The event will take place digitally on WebEx. Click here to join.
You can also join the event in room MNO-1.030.
Please be informed that Webex events are not accessible on Linux OS.
Members of the defense committee:
- Prof. Dr Gabriele LENZINI Université du Luxembourg, Chair
- Dr Peter ROENNE Polish Academy of Sciences, Vice-chair
- Prof. Dr Peter Y A RYAN Université du Luxembourg, Member Supervisor
- Prof. Dr Olivier PEREIRA Université Catholique Louvain (UCL) , Member
- Prof. Dr Ivan VISCONTI University of Salerno, Member
Abstract:
In the first part, we study the functional encryption scheme. In the standard setting of functional encryption, we assume both the Central Authority and the encryptors to run their respective algorithms faithfully. However, in the case of dishonest parties, the security of the cryptosystem may be violated. It means that dishonest parties can cause inconsistent results which may not be detected. We improve on this situation by constructing the first efficient verifiable Inner Product Encryption that satisfies unconditional verifiability, whereas privacy relies on the standard assumption.

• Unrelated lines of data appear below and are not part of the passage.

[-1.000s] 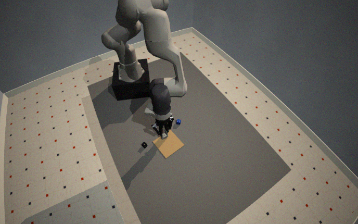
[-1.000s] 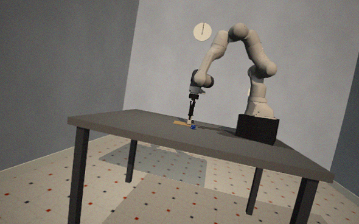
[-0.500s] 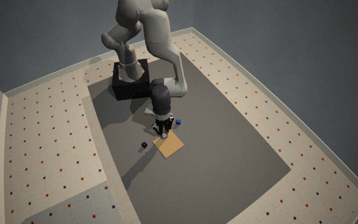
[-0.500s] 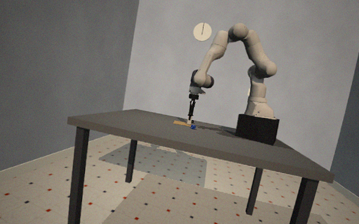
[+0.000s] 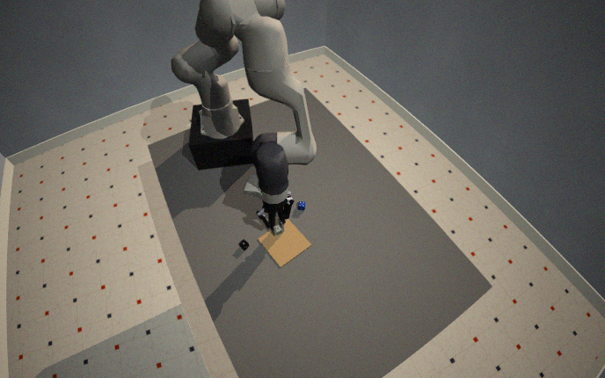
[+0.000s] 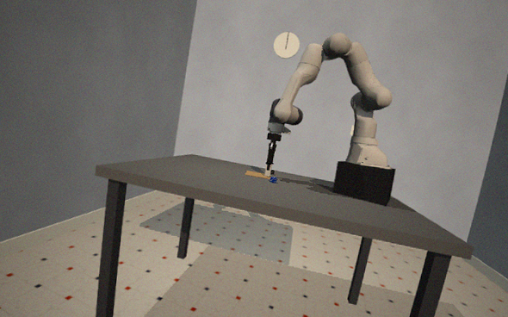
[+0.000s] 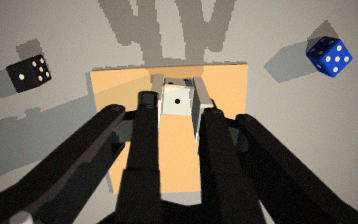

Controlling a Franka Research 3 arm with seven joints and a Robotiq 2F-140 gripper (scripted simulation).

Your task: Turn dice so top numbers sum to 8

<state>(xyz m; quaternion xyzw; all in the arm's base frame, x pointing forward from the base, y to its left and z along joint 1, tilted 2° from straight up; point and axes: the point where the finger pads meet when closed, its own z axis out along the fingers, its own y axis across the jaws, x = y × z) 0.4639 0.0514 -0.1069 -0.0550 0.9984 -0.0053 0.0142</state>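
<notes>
The white die lies 20 mm below my hand. Round my hand: blue die: 60 mm behind, 130 mm to the left, 30 mm below; then black die: 10 mm ahead, 130 mm to the right, 30 mm below; then tan mat: 50 mm ahead, 10 mm to the left, 40 mm below.
</notes>
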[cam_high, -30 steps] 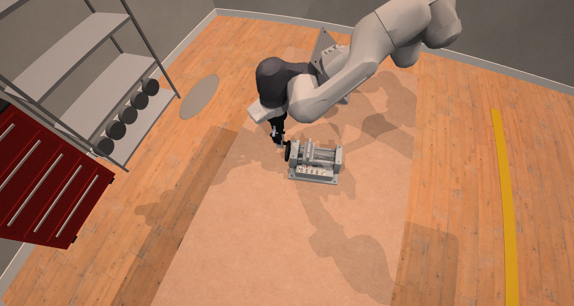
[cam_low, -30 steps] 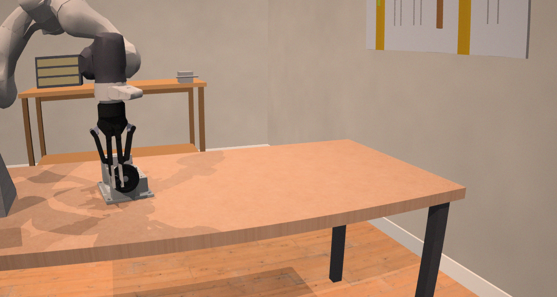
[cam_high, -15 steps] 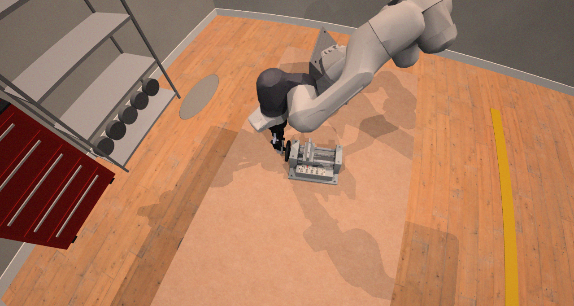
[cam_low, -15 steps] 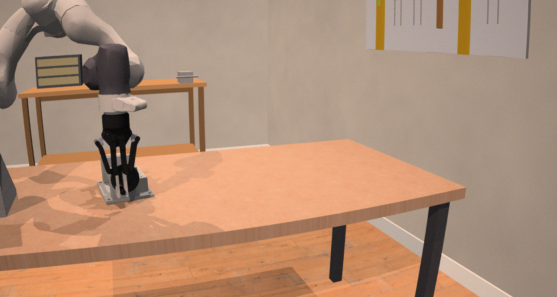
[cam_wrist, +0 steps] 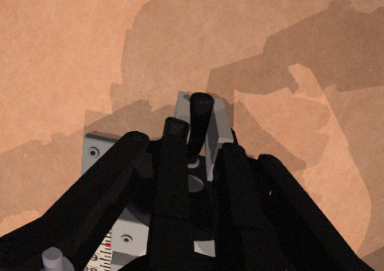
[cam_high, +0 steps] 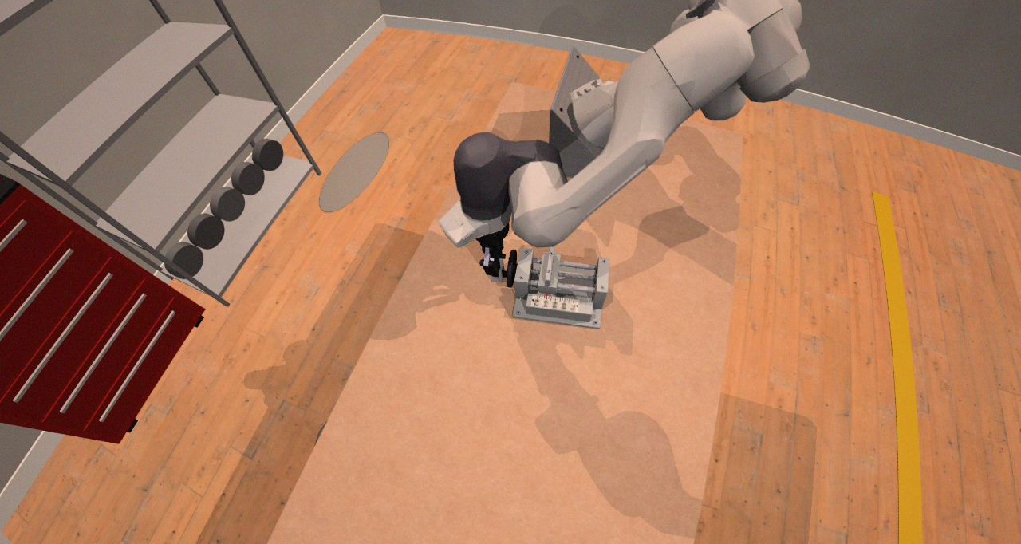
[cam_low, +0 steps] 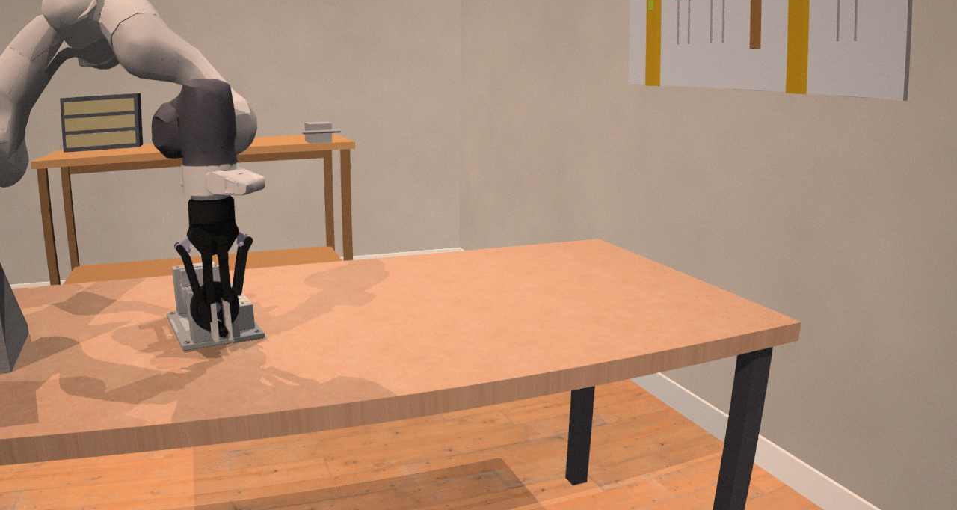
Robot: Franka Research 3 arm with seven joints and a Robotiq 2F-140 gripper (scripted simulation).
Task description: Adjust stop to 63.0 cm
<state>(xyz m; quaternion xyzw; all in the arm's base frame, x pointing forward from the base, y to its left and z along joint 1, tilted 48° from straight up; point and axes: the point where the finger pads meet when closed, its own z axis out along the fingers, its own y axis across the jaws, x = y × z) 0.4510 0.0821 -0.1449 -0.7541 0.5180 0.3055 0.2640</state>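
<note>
Right now the black handwheel is 10 mm behind my hand, 20 mm to the left of it and 10 mm below it. Round my hand: sliding stop: 20 mm behind, 120 mm to the left, 30 mm above.
</note>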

The second part of this thesis presents my research on e-voting protocols. We revisit the coercion-resistant e-voting protocol by Juels, Catalano and Jakobsson and, particularly, the attempts to make it usable and practical. We present a hardware-independent protocol that can be implemented using a combination of a digitally stored cryptographic length key and a PIN only known by the voter. The long credential could be stored in several places or hidden via steganography.
At the ballot casting phase, the software will input the digital key and the password to form the credential submitted with the vote. Depending on the level of coercion, the coerced voter can either fake the long credential or, for stronger levels of coercion, the voter can reveal the digitally stored credential to the coercer but fake the PIN. Due to our improved tally, the coercer will not know if he got faked credentials or PINs.

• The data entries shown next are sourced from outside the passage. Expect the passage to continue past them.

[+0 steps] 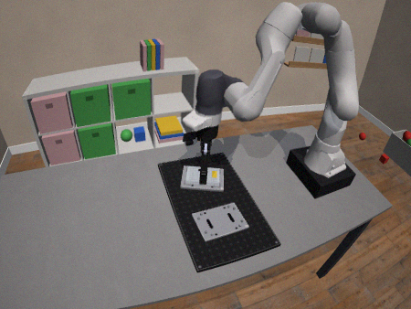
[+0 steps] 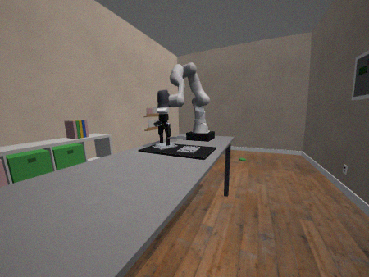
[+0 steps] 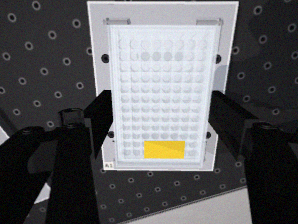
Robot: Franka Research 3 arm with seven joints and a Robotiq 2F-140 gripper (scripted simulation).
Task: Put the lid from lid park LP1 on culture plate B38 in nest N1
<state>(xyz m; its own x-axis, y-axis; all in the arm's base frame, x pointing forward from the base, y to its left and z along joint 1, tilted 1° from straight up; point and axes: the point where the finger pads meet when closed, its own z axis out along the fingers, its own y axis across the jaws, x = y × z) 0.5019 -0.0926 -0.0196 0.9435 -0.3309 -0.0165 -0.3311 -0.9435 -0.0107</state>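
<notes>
My gripper is now 20 mm above the clear lid. Also, from my hand: lid park (220 mm to the left, 40 mm below); nest N1 (40 mm below); culture plate (30 mm below).
</notes>
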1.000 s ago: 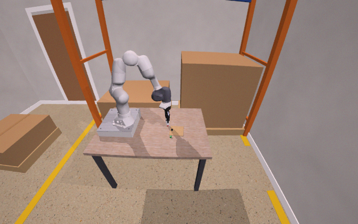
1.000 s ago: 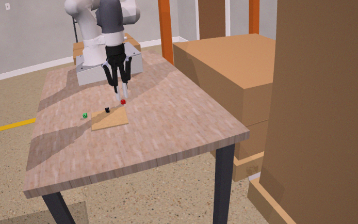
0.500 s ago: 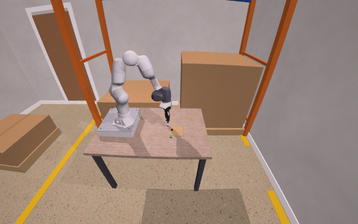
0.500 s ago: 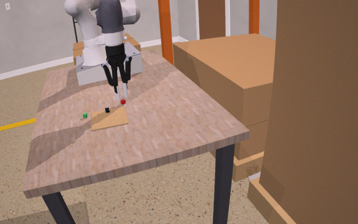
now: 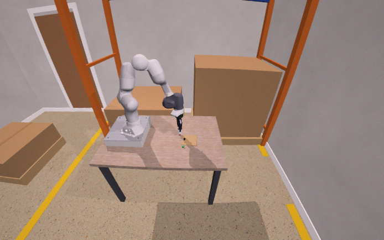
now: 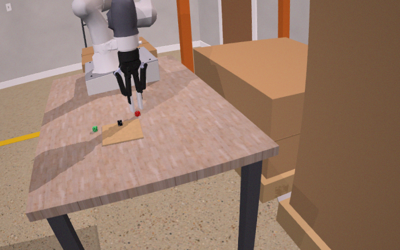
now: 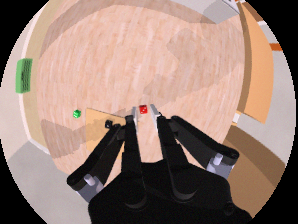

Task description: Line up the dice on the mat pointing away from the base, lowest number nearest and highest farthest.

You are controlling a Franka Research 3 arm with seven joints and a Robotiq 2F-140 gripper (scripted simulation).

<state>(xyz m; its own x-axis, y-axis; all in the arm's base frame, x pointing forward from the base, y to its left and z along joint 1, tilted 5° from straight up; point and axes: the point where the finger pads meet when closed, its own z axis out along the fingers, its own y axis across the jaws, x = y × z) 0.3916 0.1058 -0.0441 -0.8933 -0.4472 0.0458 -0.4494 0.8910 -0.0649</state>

On the other hand, since the voter memorizes the PIN is a high chance of users making a PIN typo error which will invalidate the vote and remain undetected. Note that naively giving feedback on the correctness of the PIN is not possible for coercion-resistance as it would allow the coercer to check whether he got a fake PIN or not. Instead, we will define a set of allowed PIN errors (e.g., chosen by the election administrator). We will consider a ballot valid if it has a correct PIN or an allowed PIN error but invalid for other PINs. At the tally phase, we construct protocols that secretly check whether a given PIN is in the set of allowed PINs and will sort out invalid ballots.